- Born: James Charles Trujillo May 10, 1948 (age 78) Prescott, Arizona, U.S.
- Education: Mesa Community College Arizona State University
- Occupation: Bareback bronc rider
- Spouse: Margo

= J.C. Trujillo =

American bareback bronc rider

James Charles Trujillo (born May 10, 1948) is an American former professional rodeo cowboy who specialized in bareback bronc riding. He competed in the Professional Rodeo Cowboys Association (PRCA) circuit and was the 1981 PRCA bareback riding world champion.

==Life and career==
Trujillo was born in Prescott, Arizona. At the age of six, he began his rodeo career.

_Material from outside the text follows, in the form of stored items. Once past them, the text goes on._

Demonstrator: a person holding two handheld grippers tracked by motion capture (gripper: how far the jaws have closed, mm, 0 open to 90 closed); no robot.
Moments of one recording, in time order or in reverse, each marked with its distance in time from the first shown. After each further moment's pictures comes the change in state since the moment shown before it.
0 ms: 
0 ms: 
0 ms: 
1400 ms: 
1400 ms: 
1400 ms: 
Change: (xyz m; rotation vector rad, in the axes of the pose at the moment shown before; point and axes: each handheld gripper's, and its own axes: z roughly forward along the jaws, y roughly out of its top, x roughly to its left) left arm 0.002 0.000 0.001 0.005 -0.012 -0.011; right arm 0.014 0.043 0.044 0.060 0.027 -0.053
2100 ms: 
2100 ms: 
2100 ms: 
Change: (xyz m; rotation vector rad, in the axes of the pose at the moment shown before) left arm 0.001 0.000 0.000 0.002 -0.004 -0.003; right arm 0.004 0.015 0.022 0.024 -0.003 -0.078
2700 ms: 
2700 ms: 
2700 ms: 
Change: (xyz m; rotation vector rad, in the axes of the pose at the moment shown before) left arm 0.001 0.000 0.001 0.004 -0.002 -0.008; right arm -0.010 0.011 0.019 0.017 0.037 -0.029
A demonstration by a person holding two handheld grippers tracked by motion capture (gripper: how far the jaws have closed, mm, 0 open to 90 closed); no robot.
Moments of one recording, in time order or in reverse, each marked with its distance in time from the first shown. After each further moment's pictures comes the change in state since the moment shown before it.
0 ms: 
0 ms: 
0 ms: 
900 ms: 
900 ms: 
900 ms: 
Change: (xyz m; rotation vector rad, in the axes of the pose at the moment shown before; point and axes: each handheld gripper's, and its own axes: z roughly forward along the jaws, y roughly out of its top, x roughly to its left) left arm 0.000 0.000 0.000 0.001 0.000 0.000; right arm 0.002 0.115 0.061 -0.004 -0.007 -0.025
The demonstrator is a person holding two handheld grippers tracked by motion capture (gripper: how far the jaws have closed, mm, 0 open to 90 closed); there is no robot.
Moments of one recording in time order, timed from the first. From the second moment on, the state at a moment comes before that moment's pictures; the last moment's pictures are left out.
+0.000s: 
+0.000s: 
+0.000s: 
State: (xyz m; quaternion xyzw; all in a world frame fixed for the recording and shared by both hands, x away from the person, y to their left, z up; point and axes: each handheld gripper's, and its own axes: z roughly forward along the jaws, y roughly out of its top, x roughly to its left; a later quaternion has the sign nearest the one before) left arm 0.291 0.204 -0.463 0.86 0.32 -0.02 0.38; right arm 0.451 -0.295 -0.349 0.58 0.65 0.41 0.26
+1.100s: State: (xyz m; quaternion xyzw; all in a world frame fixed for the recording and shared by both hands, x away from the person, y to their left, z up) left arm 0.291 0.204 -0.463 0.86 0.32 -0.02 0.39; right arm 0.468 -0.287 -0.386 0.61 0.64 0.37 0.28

Trujillo attended Mesa Community College and Arizona State University. In 1968, he was the intercollegiate bareback riding champion.

Trujillo joined the Rodeo Cowboys Association (RCA) in 1967. It was renamed the Professional Rodeo Cowboys Association (PRCA) in 1975. In 1981, Trujillo won the PRCA bareback riding world championship at the National Finals Rodeo (NFR). He qualified for the NFR a total of 12 times in his career. He retired in 1985.

==Personal==
Trujillo and his wife Margo have two daughters, Annie and Sammie Lou. They also have six grandchildren.

Annie is married to former bull rider Judd Mortensen. His older brother, Brock Mortensen, is also a former bull rider. They were both active professional bull riders in the 1990s and 2000s; competing in the PRCA, BRO, and PBR circuits. Trujillo's grandsons, J.C. and Jaxton Mortensen, Judd and Annie's two eldest sons, are both active PRCA and PBR bull riders as of the 2020s. Their youngest son Juke is currently a junior bull rider.

==Honors==
In 1994, J.C. Trujillo was inducted into the ProRodeo Hall of Fame.

In 2008, he was inducted into the California Rodeo Salinas Hall of Fame.

In 2023, he was inducted into the National Rodeo Hall of Fame of the National Cowboy & Western Heritage Museum.